Everything from the line containing "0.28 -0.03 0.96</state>" through the end of the data below should be copied exactly, with no other lines.

┌─ DATA EXCERPT

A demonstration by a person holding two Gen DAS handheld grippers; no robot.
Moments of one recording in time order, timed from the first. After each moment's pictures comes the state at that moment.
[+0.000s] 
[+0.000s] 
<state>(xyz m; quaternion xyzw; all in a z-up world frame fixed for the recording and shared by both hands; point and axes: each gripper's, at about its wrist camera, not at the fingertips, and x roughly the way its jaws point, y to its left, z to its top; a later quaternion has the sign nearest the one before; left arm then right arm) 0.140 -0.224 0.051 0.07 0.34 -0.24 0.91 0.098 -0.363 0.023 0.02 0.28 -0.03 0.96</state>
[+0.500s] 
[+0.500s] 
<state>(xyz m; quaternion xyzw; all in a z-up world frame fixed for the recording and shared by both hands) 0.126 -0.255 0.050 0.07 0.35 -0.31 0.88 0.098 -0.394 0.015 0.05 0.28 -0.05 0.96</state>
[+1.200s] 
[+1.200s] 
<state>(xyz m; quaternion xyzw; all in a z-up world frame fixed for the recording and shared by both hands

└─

RESULT:
<state>(xyz m; quaternion xyzw; all in a z-up world frame fixed for the recording and shared by both hands; point and axes: each gripper's, at about its wrist camera, not at the fingertips, and x roughly the way its jaws point, y to its left, z to its top; a later quaternion has the sign nearest the one before; left arm then right arm) 0.140 -0.224 0.051 0.07 0.34 -0.24 0.91 0.098 -0.363 0.023 0.02 0.28 -0.03 0.96</state>
[+0.500s] 
[+0.500s] 
<state>(xyz m; quaternion xyzw; all in a z-up world frame fixed for the recording and shared by both hands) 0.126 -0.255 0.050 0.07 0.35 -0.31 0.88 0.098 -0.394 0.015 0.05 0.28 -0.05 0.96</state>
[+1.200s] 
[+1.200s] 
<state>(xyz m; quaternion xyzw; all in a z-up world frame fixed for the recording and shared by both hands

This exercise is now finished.